SUMMARY: South Georgia is rich in wildlife and spectacular scenery, and it is a prime destination spot on most Antarctic tours. This beautifully illustrated field guide depicts the birds, mammals, insects, flowering plants, and other vegetation found in this unique part of the world. It features 368 full-color photographs of more than 180 species, including 65 species of birds, 20 species of sea mammals, nearly 60 species of insects, and more than 40 species of flowering and nonflowering plants. Detailed species accounts describe key identification features, with information on status, behavior, threats, and distribution. This one-of-a-kind photographic guide also includes introductory chapters on South Georgia's geography, climate, ecology, and conservation.
This book includes:
*Features 368 photos of more than 180 species
*Covers birds, sea mammals, insects, and plants
*Provides detailed species accounts
*Includes chapters on geography, climate, ecology, and conservation
*The only photographic field guide to focus specifically on South Georgia
RECOMMENDATION: Visitors to the region will find this guide very useful!
2) Gehrman, Elizabeth. Rare Birds: The Extraordinary Tale of the Bermuda Petrel and the Man Who Brought It Back from Extinction. 2012. Beacon Press. Hardbound: 256 pages. Price: $26.95 U.S.

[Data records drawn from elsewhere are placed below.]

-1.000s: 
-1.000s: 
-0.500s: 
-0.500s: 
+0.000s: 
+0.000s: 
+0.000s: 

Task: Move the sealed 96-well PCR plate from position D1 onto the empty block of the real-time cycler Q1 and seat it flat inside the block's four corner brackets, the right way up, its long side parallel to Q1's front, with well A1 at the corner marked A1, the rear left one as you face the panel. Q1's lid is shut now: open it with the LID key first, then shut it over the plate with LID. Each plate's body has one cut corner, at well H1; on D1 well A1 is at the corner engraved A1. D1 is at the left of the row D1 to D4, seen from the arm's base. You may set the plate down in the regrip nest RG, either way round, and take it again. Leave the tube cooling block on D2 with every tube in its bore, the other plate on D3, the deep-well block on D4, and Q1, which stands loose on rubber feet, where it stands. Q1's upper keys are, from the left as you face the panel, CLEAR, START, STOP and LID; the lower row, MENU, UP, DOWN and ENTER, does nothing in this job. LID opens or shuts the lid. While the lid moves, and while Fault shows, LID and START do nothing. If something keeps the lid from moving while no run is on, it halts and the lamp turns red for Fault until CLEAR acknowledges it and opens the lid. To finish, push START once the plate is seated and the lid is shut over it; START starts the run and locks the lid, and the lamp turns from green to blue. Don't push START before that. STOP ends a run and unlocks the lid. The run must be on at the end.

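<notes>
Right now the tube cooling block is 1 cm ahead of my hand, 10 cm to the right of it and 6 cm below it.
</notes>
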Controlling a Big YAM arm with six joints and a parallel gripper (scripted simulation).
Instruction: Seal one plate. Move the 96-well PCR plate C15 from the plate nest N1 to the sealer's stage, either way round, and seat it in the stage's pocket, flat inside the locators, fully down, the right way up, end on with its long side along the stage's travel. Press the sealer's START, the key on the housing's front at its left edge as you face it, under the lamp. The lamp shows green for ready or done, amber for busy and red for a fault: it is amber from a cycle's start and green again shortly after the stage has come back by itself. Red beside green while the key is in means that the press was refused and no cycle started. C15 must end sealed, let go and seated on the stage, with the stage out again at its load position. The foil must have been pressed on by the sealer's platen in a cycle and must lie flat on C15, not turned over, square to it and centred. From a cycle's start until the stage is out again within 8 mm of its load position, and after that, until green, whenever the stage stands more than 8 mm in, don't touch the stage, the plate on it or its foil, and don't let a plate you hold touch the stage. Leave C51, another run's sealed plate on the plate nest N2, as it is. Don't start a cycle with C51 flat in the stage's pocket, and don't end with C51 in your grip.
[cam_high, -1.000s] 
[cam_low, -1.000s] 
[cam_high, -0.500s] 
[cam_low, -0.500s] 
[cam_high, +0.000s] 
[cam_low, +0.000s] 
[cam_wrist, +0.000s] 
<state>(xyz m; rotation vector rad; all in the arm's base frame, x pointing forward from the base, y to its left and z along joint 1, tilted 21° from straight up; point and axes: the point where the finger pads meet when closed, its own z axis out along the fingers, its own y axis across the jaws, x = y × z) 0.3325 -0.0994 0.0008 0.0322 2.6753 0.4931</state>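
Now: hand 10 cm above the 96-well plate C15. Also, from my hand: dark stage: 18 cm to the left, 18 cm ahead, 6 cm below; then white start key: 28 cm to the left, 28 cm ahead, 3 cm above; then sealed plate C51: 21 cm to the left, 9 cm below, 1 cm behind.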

SUMMARY: The inspiring story of David Wingate, a living legend among birders, who brought the Bermuda petrel back from presumed extinction
David Wingate is known in Bermuda as the birdman and in the international conservation community as a living legend for single-handedly bringing back the cahow, or Bermuda Petrel-a seabird that flies up to 82,000 miles a year, drinking seawater and sleeping on the wing. For millennia, the birds came ashore every November to breed on this tiny North Atlantic island. But less than a decade after Bermuda's 1612 settlement, the cahows had vanished. Or so it was thought until the early 1900s, when tantalizing hints of their continued existence began to emerge. In 1951, two scientists invited fifteen-year-old Wingate along on a bare-bones expedition to find the bird. The team stunned the world by locating seven nesting pairs, and Wingate knew his life had changed forever. He would spend the next fifty years battling natural and man-made disasters, bureaucracy, and personal tragedy with single-minded devotion and antiestablishment outspokenness. In April 2009, Wingate saw his dream fulfilled, as the birds returned to Nonsuch, an island habitat that he had hand-restored, plant-by-plant, giving the Bermuda petrels the chance they needed in their centuries-long fight for survival.
RECOMMENDATION: For anyone with an interest in endangered species.